● **WHAT THIS TASK INVOLVES**: Sort through the listing below and keep each line with the word "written". Copy those.

● **ENTRIES SHOWN**:
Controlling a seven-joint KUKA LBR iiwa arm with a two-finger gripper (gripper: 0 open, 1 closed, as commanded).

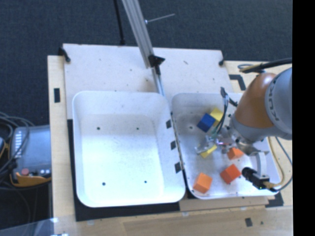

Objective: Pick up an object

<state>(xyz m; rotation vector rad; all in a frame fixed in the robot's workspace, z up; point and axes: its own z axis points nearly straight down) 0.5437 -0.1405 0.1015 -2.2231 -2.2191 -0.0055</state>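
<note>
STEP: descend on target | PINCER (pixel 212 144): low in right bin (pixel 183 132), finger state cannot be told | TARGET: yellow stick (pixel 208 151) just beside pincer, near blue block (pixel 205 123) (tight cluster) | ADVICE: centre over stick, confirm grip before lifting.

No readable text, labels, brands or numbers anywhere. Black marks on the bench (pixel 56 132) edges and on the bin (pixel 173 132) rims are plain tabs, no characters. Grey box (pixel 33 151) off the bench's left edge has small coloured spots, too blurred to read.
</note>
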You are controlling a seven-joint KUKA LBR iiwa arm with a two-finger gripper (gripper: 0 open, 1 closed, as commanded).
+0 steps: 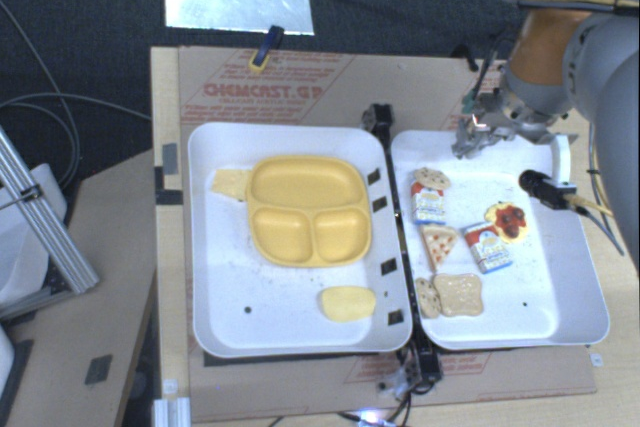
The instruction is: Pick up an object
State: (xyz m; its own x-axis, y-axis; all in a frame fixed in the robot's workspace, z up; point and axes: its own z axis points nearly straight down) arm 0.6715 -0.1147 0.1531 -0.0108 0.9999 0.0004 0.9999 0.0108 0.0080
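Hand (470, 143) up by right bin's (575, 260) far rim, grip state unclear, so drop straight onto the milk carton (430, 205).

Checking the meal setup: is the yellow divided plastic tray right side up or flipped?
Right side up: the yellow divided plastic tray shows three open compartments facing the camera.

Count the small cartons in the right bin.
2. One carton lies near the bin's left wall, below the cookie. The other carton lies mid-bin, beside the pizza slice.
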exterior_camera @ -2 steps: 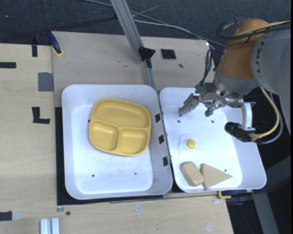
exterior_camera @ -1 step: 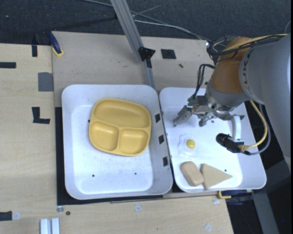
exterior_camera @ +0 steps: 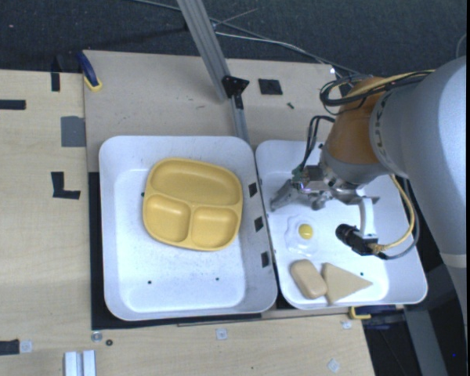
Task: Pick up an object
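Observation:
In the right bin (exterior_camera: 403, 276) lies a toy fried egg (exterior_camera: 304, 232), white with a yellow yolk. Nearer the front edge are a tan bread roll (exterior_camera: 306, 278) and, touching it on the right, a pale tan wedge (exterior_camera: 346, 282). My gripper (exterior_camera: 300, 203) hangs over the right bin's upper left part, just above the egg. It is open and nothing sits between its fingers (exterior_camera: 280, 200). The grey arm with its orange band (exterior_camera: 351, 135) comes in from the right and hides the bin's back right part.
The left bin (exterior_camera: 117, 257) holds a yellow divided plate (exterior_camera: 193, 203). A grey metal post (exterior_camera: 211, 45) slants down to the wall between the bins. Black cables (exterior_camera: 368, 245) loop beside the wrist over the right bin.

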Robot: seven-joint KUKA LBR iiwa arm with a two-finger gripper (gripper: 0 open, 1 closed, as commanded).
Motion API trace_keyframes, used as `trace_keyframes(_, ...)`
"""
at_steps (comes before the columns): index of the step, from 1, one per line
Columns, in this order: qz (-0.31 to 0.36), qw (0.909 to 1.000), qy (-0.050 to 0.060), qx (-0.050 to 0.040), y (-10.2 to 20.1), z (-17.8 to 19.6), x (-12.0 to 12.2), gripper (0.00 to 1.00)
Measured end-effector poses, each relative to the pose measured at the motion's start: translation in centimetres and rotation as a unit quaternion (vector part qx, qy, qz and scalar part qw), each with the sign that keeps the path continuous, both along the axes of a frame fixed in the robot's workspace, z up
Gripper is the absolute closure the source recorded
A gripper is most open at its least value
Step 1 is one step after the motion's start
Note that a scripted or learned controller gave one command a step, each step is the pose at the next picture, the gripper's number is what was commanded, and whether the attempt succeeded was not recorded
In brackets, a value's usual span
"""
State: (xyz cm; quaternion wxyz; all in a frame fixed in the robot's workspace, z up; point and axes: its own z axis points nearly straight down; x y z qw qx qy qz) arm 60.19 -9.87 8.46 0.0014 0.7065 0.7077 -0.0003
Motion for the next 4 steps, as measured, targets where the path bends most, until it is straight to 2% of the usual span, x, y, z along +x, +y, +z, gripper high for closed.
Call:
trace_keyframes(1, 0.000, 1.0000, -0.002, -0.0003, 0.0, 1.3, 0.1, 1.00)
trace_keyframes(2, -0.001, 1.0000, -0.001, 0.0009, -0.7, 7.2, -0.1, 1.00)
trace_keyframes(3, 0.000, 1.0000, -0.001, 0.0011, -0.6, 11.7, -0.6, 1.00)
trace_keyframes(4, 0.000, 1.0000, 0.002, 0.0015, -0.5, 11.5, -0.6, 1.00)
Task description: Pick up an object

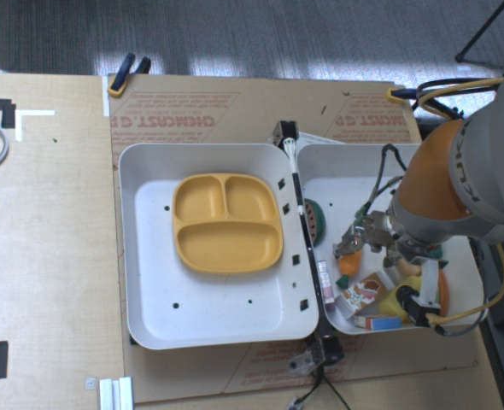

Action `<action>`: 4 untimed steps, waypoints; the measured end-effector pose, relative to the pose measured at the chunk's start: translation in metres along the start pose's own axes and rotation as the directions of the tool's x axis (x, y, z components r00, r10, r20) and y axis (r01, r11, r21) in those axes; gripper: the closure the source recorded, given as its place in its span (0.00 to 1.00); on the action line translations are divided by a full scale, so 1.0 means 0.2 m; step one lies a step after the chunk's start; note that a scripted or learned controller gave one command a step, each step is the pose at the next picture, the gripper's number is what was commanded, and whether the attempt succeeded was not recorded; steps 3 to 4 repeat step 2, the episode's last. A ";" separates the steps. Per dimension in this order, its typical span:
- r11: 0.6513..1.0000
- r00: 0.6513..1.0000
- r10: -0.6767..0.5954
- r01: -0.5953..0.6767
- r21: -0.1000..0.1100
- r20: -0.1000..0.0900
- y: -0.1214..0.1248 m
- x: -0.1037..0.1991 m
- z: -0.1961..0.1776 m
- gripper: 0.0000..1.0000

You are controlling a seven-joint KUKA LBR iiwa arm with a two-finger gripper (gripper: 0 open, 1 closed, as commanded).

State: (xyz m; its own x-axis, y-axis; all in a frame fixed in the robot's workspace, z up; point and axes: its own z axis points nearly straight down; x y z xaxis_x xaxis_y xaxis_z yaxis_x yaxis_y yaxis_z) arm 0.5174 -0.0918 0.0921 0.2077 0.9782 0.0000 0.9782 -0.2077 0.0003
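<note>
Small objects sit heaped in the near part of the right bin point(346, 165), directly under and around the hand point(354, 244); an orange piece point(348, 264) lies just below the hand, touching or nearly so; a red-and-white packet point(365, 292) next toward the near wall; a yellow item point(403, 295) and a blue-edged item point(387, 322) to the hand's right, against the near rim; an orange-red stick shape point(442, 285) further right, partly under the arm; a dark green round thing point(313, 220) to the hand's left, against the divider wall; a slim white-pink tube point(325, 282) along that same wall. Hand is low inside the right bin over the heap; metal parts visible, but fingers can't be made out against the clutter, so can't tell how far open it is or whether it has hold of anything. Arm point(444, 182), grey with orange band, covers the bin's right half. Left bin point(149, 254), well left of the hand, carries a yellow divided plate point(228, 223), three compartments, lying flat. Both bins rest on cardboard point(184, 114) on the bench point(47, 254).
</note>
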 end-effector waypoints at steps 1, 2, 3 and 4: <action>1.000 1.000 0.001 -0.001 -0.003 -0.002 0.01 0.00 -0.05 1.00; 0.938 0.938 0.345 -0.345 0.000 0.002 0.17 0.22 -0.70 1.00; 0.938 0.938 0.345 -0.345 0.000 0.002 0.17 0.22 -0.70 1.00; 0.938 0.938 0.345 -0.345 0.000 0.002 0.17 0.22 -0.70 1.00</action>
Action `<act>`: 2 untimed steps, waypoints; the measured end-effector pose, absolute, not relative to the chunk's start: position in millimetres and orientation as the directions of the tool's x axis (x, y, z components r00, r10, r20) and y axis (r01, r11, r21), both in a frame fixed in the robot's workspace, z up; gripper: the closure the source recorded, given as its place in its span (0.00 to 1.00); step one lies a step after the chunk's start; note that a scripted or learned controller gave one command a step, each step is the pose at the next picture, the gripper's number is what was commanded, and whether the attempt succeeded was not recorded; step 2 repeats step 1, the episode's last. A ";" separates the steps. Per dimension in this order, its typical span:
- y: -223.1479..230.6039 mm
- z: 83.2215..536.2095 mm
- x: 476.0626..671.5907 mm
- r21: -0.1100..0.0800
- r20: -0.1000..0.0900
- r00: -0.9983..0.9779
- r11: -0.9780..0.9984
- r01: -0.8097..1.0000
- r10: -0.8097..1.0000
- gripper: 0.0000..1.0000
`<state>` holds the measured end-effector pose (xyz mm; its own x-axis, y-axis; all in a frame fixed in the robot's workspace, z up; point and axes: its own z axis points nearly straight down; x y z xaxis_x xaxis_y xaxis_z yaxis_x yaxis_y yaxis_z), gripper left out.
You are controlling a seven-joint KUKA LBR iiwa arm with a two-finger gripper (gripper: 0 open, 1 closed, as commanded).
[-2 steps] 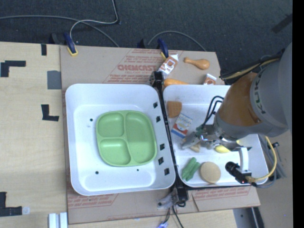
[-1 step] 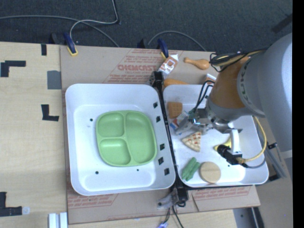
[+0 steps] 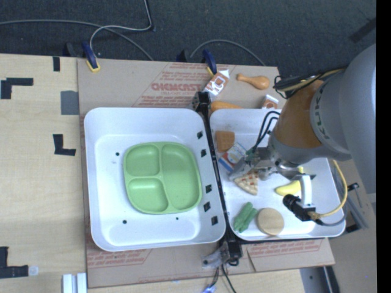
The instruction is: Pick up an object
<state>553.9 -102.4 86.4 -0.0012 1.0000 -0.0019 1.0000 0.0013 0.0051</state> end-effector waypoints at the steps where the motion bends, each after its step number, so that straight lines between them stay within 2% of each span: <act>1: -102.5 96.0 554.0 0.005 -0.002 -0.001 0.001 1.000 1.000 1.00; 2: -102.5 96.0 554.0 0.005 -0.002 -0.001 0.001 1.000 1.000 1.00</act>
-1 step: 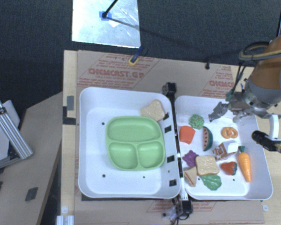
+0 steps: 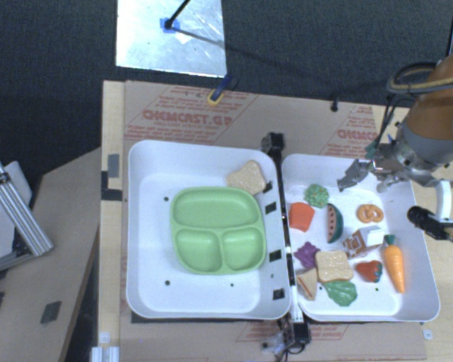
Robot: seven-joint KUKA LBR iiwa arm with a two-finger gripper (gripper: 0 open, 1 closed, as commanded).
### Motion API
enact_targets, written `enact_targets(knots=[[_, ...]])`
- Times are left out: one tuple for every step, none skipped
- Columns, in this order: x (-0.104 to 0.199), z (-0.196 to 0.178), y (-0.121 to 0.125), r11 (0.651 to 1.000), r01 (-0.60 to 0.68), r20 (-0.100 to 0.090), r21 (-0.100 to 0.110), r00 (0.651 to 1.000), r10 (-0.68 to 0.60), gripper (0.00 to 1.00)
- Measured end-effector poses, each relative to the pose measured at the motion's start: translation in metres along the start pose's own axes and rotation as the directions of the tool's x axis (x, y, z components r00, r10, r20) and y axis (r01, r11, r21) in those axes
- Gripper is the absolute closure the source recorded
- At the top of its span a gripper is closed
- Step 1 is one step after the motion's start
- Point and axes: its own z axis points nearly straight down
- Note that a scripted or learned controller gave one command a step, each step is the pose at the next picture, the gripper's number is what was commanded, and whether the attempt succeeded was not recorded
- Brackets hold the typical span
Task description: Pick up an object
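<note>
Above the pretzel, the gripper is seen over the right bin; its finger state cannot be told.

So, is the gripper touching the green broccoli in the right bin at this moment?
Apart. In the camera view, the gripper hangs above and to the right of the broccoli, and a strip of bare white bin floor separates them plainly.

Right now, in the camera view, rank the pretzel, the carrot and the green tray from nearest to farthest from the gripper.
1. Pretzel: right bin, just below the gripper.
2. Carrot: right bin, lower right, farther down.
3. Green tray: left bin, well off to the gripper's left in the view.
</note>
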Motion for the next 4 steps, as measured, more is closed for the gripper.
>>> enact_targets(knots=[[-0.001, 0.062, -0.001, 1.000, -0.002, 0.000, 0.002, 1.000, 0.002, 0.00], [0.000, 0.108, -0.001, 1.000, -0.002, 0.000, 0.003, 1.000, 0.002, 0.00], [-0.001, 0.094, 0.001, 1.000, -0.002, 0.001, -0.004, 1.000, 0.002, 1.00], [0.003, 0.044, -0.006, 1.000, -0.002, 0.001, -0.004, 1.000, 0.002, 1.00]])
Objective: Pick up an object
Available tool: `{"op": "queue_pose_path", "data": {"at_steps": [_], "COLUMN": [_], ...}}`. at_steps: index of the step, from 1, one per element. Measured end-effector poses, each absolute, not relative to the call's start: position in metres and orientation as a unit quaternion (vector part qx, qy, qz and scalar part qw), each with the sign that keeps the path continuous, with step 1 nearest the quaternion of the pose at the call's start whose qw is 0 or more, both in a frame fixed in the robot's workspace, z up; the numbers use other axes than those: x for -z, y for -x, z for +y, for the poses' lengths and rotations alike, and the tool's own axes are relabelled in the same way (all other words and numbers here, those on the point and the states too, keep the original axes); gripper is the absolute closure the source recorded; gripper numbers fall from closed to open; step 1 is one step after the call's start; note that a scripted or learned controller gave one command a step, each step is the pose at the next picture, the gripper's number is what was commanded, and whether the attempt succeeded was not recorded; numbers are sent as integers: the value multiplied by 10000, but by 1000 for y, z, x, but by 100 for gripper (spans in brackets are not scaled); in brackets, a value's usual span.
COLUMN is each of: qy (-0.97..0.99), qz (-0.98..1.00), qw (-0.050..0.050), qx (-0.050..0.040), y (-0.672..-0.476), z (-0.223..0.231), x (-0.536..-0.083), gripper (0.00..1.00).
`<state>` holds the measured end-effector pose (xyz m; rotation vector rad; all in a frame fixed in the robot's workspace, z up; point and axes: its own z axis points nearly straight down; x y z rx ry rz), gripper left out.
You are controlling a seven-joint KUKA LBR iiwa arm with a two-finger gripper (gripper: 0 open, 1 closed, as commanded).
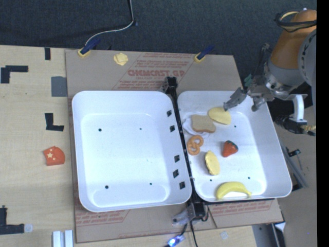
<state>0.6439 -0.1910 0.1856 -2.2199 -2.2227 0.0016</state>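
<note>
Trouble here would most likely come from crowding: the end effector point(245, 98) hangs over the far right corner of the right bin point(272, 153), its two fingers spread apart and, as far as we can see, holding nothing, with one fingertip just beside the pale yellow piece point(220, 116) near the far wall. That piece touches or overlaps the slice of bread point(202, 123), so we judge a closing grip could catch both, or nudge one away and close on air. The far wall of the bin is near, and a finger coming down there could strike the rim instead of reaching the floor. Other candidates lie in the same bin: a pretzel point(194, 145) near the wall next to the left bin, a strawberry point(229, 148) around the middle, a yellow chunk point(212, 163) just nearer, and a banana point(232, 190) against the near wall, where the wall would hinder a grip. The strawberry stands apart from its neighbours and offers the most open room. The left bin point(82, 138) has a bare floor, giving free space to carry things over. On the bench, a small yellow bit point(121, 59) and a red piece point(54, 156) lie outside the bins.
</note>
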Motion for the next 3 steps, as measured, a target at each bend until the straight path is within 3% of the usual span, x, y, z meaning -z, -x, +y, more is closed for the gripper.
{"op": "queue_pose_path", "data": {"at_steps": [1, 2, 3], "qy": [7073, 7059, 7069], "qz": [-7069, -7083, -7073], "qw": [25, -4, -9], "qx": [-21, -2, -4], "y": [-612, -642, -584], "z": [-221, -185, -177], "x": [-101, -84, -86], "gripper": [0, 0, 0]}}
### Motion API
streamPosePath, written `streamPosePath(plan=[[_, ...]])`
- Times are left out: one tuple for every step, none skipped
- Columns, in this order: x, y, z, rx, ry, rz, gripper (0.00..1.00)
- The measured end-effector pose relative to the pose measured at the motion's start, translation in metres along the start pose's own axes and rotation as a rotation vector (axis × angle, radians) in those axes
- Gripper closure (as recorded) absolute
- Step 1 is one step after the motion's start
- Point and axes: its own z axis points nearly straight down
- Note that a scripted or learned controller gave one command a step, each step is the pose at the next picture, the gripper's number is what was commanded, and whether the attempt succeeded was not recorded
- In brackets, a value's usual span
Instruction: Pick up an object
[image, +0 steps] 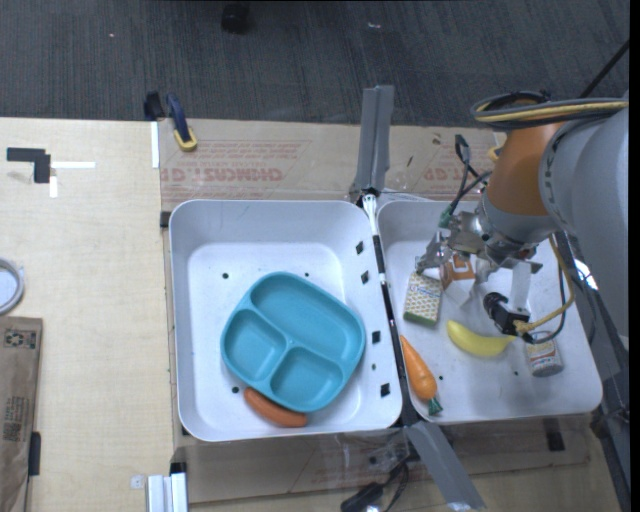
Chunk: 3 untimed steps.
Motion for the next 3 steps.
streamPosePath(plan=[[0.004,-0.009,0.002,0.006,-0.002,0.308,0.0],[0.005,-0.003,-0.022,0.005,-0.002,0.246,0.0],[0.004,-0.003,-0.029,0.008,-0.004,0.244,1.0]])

● **PROBLEM SOLUTION**:
enact_targets, written `enact_targets(knots=[[_, ...]])`
streamPosePath, written `streamPosePath(plan=[[_, ...]])`

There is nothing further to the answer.